Among the dozen or so horses she has in training for Harris is the two-year-old Echalar (Ire), who is set to make his debut at Ascot on Saturday in the British EBF Crocker Bulteel Maiden. The trainer clearly holds the half-brother to G3 Chester Vase winner Youth Spirit (Ire) and Listed winner Canberra Legend (Ire) in some regard and has also given him a Gimcrack entry.

“He's a lovely Too Darn Hot colt and he has trained well,” she says. “I'll be expecting a big show from him, but we're up against some horses who have already run second. It's going to be a hot little maiden.”
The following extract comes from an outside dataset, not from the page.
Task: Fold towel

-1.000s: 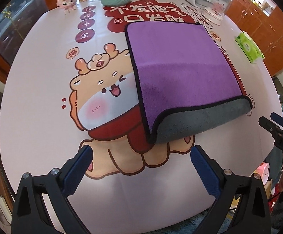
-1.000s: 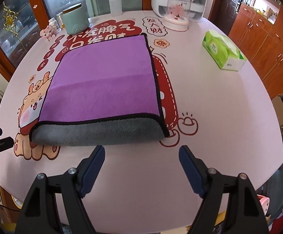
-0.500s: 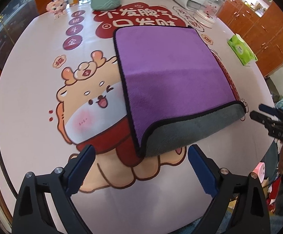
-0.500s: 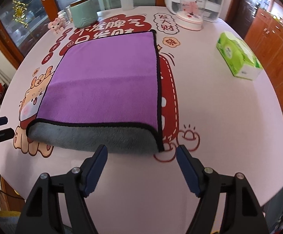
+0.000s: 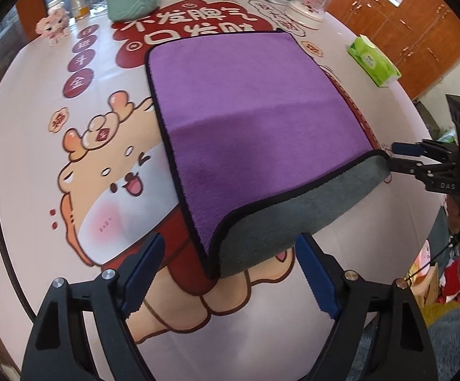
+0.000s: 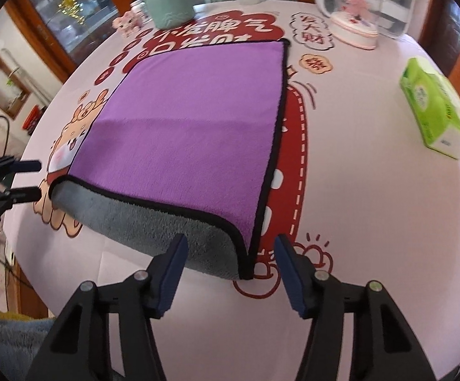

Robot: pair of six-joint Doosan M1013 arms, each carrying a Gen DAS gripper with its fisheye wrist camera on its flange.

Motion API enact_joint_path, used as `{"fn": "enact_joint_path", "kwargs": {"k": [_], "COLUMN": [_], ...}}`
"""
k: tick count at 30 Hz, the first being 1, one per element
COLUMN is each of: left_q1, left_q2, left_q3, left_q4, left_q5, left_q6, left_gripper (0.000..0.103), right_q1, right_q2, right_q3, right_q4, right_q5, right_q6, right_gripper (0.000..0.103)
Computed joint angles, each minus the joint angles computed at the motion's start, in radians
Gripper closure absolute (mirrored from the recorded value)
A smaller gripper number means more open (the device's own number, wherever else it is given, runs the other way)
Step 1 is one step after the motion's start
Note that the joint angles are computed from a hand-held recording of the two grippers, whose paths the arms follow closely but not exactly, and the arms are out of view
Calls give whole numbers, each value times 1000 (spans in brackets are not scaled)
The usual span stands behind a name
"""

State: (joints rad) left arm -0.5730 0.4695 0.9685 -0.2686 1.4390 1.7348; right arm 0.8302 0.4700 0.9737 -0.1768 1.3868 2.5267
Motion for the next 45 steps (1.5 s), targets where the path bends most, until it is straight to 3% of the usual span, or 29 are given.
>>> {"fn": "enact_joint_path", "kwargs": {"k": [4,9,17,21,27,40,45], "left_q1": [3,7,9,15,17,36,45], "left_q2": [13,35,48,64,77,122,129], "left_q3": [-14,-37,-55,-74,-85,-122,-126], "left_q4": [-22,-44,-73,-93,-103,-153,-175], "left_q5": [20,61,80,110,138,205,227], "left_q6": [20,30,45,35,31,11,18], "left_gripper": [23,36,37,48,50,50,56], "right_q1": [-12,-24,-33,-32,-35,-38,-43], "right_q2": [-8,-14,-22,-18,-23,-22,-19], "right_q3": [21,36,50,46,53,49,47], "right_q4": [43,74,124,126,135,133,138], "right_q5": [-31,-50,-83,-81,-85,-77,-68], "right_q6": [-44,-83,-140,-155,-166,-171,-170], "right_gripper": [54,61,73,78,84,87,87]}}
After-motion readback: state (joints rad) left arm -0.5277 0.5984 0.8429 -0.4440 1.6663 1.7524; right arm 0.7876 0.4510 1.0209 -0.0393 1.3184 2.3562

Mill Stream's memorable July Cup victory was made all the sweeter by a double that day at Newmarket being brought up by the filly Asian Daze (Ire). The star of the first crop of Frontiersman (GB) had already won three times for Johnny Murtagh and was bought by Gai Waterhouse at the Goffs London Sale for £200,000.

 

Asian Daze winning in the colours of Gai Waterhouse | Racingfotos

 

“It was an honour to get the call from Gai to train her and, thank God, we got the job done,” she says, though the trainer has already had to bid farewell to the three-year-old who will eventually head south for Chapple-Hyam's native country, Australia.

“She's a tough little nugget and her character is like that as well. She left this morning for quarantine. It was nice that they ran her and she won, so she goes down there 104-rated and I'd be surprised if she doesn't get black type in Australia.”

She adds, “I've known Gai over the years but it was a call out of the blue and, like I said, it was an honour. It's such a shame that Gai wasn't here this year, because usually she attends the July Cup, but she had commitments back in Australia.

“You could see how tough the filly is by the way she fought back when she got headed. She got a great ride from Billy Loughnane and he's going to go out [to Australia] in the winter to have six weeks with Gai, which will be a brilliant experience for him. It all worked out well.”

Mill Stream is not the only member of Chapple-Hyam's stable who will be having his passport stamped for France this year, as she is also planning a Deauville raid with the three-year-old Sons And Lovers (GB) (Study Of Man {Ire), who has been both Group 3 and Listed-placed this season.

“I'm going to send him to Deauville on the 11th to the Prix Nureyev,” she says. “I feel he's still progressing and, back in his own age group, let's give it a go. You just never know going over to France, but he has a great attitude and character so I think he'll travel fine. He's not a worrier.

“He'll be bigger and stronger as a four-year-old but the door is being knocked at.”

The trainer is clearly no stranger to success in Deauville, where Saffron Beach also landed the G1 Prix Rothschild two years ago, and it would be no surprise if Sons And Lovers is the next member of her stable to come bursting through that door.